> TASK BRIEF:
Give the data a second time, exactly and in full.

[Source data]
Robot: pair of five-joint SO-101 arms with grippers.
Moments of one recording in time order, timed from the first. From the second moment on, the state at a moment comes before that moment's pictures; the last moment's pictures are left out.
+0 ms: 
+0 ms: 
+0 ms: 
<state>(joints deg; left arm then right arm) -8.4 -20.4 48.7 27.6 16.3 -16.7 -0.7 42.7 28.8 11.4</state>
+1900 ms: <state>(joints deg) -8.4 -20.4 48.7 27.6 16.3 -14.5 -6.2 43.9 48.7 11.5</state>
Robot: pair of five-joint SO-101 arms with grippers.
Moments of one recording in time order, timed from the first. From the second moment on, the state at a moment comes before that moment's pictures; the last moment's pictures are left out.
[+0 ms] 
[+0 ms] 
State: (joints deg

> THE COMPLETED TASK:
Robot: pair of five-joint SO-101 arms with grippers.
Moments of one recording in time order, timed from the first. From the second moment on, the state at a moment comes before that moment's pictures; the last moment's pictures are left out.
+0 ms: 
+0 ms: 
+0 ms: 
<state>(joints deg; left arm then right arm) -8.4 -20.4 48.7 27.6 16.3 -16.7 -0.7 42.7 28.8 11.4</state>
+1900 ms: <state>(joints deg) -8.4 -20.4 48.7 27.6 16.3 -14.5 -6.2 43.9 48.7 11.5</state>
Robot: pair of five-joint SO-101 arms with grippers.
Moments of one recording in time order, timed from the first. From the second moment on, the state at a moment comes before that moment's pictures; the last moment's pictures are left out.
[+0 ms] 
[+0 ms] 
State: (joints deg

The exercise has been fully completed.